> _Requirement_:
Your answer needs to include each line of the records in which the string "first" can be found.

Recorded data:
↓
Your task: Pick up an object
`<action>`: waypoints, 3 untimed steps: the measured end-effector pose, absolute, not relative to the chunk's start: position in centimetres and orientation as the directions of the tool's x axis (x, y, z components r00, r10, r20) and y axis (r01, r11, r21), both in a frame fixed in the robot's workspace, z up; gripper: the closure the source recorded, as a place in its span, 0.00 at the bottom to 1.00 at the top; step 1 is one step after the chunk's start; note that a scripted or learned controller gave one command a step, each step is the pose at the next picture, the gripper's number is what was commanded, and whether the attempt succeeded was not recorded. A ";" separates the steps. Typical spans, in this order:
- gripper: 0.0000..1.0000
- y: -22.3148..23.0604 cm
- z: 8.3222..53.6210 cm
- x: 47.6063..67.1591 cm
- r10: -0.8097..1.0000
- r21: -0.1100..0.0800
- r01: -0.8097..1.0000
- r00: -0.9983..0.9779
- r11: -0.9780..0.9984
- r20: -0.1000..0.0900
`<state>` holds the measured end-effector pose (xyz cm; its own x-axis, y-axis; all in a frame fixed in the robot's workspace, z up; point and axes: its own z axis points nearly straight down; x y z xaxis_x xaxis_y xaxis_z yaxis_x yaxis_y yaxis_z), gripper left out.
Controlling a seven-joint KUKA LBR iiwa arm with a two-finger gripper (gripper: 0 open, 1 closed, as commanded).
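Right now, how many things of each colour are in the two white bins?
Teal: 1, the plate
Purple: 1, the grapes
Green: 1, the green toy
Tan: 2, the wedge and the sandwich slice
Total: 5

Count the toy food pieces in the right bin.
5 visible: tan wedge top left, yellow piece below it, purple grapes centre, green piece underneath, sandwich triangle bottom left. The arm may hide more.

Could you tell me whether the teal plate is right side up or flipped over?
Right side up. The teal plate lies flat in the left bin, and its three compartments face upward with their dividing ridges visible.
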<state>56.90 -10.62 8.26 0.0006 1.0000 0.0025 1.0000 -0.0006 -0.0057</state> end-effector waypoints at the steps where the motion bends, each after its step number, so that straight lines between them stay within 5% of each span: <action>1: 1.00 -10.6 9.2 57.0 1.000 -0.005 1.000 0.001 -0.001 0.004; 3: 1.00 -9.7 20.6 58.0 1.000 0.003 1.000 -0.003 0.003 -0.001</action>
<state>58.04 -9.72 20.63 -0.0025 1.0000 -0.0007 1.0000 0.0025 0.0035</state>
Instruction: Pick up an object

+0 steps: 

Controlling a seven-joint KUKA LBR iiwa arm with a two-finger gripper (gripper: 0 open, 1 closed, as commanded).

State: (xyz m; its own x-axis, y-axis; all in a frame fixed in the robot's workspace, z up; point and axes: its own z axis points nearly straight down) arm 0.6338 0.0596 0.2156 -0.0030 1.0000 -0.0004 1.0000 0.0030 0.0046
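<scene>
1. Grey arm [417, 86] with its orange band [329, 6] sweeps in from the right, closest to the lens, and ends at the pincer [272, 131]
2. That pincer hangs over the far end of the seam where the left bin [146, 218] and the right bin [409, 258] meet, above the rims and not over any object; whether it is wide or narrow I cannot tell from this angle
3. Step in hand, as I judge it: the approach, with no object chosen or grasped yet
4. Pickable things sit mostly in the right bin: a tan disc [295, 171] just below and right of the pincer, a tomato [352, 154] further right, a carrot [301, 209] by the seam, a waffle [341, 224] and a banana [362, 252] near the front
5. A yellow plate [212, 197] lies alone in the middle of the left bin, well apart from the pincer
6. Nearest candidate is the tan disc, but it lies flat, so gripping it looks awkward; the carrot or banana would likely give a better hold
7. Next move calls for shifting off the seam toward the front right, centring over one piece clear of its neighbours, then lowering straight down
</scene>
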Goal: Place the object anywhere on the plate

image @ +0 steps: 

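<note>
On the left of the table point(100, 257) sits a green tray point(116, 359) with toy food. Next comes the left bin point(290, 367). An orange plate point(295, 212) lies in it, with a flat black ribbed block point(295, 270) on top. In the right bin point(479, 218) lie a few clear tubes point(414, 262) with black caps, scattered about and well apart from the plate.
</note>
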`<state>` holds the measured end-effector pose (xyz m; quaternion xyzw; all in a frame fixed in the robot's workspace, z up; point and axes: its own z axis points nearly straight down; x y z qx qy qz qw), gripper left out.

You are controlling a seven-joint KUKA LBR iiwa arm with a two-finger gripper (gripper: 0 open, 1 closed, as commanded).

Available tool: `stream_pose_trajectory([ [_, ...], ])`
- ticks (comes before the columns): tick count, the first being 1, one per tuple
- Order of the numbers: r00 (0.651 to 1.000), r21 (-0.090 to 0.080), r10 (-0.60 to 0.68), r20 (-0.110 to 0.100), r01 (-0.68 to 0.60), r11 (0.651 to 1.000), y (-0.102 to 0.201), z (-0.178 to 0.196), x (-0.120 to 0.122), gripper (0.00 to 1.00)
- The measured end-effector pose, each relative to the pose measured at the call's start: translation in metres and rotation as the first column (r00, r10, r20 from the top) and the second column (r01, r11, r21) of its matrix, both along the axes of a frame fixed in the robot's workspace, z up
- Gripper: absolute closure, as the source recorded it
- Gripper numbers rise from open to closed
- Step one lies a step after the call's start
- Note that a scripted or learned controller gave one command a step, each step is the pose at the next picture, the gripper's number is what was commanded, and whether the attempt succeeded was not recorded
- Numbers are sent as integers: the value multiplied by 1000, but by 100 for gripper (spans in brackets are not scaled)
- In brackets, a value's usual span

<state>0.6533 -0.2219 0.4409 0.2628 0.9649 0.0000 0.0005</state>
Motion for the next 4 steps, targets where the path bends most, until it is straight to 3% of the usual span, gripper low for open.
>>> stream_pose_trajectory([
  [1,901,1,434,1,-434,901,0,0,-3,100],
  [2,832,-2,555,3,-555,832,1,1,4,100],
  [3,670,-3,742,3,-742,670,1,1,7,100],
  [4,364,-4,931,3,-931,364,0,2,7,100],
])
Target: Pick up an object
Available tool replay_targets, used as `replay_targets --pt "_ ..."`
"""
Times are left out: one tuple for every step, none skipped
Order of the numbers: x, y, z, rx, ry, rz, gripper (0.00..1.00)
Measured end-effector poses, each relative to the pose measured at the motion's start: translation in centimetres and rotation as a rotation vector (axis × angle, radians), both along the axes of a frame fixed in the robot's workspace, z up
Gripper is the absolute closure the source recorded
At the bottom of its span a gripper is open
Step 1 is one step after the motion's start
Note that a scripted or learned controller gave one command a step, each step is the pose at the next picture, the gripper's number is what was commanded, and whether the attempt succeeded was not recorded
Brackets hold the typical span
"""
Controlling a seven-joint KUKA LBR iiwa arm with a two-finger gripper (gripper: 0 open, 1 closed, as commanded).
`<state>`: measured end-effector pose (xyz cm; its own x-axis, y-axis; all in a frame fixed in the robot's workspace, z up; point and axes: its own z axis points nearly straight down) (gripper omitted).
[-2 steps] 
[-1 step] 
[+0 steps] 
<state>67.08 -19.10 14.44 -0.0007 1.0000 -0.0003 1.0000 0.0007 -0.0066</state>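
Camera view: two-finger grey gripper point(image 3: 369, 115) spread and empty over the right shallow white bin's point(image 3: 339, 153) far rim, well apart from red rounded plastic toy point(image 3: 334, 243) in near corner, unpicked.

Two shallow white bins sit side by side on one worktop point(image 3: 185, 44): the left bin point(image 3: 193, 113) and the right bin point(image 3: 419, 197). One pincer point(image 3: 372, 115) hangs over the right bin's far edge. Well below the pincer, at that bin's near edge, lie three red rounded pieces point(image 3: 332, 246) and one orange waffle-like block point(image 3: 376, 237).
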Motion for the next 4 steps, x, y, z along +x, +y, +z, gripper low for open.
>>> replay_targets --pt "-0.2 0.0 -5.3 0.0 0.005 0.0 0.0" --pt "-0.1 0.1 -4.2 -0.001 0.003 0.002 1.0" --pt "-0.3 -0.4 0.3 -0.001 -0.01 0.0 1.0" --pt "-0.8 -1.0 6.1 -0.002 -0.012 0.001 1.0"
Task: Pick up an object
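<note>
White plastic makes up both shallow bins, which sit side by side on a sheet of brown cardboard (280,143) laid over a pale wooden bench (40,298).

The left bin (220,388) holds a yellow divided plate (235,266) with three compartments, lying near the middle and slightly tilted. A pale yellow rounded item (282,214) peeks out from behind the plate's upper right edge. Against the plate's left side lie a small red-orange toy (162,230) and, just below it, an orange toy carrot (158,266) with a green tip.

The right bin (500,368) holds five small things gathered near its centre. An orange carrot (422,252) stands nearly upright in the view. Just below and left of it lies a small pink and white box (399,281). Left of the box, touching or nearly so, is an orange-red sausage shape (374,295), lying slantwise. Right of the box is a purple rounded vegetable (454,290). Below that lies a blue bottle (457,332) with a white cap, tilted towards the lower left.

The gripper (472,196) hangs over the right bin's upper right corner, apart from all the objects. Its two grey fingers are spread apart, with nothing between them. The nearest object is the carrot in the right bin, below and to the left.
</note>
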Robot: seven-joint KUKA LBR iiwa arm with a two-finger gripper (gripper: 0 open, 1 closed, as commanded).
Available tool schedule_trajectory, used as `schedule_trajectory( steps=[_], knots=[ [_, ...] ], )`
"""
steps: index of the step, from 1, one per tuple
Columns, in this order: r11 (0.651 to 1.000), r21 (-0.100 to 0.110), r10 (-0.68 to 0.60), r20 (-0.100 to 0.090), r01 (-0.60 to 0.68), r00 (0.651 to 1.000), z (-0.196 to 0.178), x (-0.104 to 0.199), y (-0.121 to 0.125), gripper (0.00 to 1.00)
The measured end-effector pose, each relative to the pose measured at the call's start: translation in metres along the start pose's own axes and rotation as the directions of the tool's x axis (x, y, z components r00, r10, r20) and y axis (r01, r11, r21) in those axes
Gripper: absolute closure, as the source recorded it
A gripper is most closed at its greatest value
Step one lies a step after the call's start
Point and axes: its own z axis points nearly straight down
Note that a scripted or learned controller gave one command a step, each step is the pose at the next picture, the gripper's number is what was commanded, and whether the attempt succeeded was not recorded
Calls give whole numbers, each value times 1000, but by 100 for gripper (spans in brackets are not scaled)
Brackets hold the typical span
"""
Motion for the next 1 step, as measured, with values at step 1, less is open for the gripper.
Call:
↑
> _Exercise result_:
- ticks (comes before the columns): tick count, the first being 1, one per tuple
- The measured end-effector pose, each relative to the pose measured at the call's start: translation in metres and rotation as the first column (r00, r10, r20 from the top) and the second column (r01, r11, r21) of its matrix, both along the axes of a frame fixed in the robot's workspace, z up

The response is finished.